David Hockney hält seine Ansprache kurz. Tatsächlich sind alle Ansprachen nach fünfzehn Minuten durch. Das gab’s noch nie! Danach strömen die versammelten Massen in die buchstäblich große Ausstellung „A Bigger Picture“. Darin versammelt sind Landschaftsbilder sowie einschlägige Videoinstallationen des britischen (und lange Zeit wahlkalifornischen) Nationalheiligtums – inzwischen ein kleiner, gebückt gehender Opa wie der aus Pixars Up. (Danke an Frau K. für den Hinweis.)
Es ist eine Landschaftsmalerei, wie ich sie überhaupt noch nie gesehen habe. Yorkshire ist grell und magnetisch, fast wie ein anderer Planet und doch eindeutig von hier. Das Land glüht in eigenartiger Symmetrie. Es gibt Baumstümpfe, die aussehen wie Figuren aus der Muppets-Show. Derselbe Standpunkt zu unterschiedlichen Tages- oder Jahreszeiten eröffnet ein völlig anderes Motiv, eine komplett andere Interpretation. Oft ist das riesengroß am Stück, dann wieder wird eine ganze Landschaft zerlegt in Einzelteile und durcheinander gehängt.
Bei Hockney geht es zumeist um die Perspektive, wie mich fachkundige Menschen zwischenzeitlich aufklären, und die ebenso eklatante wie subtile Erweiterung derselben. Als äußerst gerissen erweist sich die Videokunst der Multifokus-Filme: Der Künstler lässt ein Auto im Schneckentempo über eine einsame Landstraße in einer Waldgegend fahren und rüstet den Wagen mit neun Kameras aus, die alle leicht zueinander verschoben sind. Zusammenmontiert ergibt das eine gigantische, gestochen scharfe HD-Videowand aus neun Bildschirmen, die ein Gesamtpanorama ergeben, wobei die Einzelteile jedoch durch die abweichenden Kamerapositionen nicht genau zusammenpassen und das, was ein einziges Bild sein sollte, auf verblüffende Weise zerlegt wird. Und das gleich an vier Wänden, viermal auf derselben Straße, im Frühling, im Sommer, im Herbst und im dicksten Winter. Dieser Raum der Ausstellung ist eine spektakuläre Meditation.
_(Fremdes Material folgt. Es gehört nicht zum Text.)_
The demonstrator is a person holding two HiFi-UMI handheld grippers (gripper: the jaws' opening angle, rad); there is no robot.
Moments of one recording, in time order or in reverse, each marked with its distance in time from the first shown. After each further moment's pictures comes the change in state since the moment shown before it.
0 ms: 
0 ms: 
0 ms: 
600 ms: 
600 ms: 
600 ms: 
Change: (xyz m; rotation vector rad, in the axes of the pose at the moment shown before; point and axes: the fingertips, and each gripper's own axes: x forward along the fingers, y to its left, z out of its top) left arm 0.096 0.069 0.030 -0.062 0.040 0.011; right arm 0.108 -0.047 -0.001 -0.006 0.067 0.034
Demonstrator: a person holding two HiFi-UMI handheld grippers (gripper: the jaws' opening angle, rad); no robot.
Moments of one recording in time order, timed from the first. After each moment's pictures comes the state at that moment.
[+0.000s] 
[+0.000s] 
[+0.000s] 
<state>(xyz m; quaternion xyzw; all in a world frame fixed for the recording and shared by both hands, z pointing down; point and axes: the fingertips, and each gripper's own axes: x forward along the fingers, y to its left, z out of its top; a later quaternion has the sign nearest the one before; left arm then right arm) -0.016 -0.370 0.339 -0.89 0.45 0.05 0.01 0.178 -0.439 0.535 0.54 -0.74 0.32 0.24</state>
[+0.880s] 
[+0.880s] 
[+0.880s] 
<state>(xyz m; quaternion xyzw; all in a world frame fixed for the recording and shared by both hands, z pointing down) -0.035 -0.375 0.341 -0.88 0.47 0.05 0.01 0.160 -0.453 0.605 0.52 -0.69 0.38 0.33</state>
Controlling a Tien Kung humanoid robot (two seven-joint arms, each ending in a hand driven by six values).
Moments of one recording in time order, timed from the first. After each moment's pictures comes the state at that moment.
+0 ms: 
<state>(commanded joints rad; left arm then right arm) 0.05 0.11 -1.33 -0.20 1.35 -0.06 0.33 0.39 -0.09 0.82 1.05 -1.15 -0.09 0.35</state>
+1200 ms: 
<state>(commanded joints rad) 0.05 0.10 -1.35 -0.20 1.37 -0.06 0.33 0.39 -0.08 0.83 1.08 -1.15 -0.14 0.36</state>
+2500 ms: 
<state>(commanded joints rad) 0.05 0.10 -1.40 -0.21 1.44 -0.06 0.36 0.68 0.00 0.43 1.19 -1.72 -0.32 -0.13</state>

Zudem hat bei Naturwanderer Hockney der Skizzenblock ausgedient und wurde durch das iPad und die App „Brushes“ ersetzt. Die auf fünfzehnfache iPad-Größe aufgezogene Gemäldeserie „Yosemite“ lässt einen vor Ehrfurcht schier erschauern, während die zahllosen grellen Yorkshire-Idyllen aus dem Rechner so wirklich und authentisch sind, dass der Betrachter da schwer wieder rausfindet.
Landschaft, nix als Landschaft. Der kleine Naturfreund muss da unbedingt hin, um seine eigenen Beobachtungen in Wald und Flur mit denen des Künstlers abzugleichen. Kann er echt was lernen.
Sehr, sehr viele Leute bei der Eröffnung, die Promi-Dichte war aber eher mau. War mir egal bei dieser Art Kunst, hatte keine Augen für Promis. Im Vorbeigehen registriert wurden nichtsdestotrotz der Bruder von Heinz-Rudolf Kunze, die dickste Frau der Welt, das Mädchen mit dem steifen Hals, das Kind mit den blinkenden Elektroschuhen, der-Mann-den-sie-Storch-nennen sowie der legendäre Blonde-Koreaner-mit-der-Strickmütze.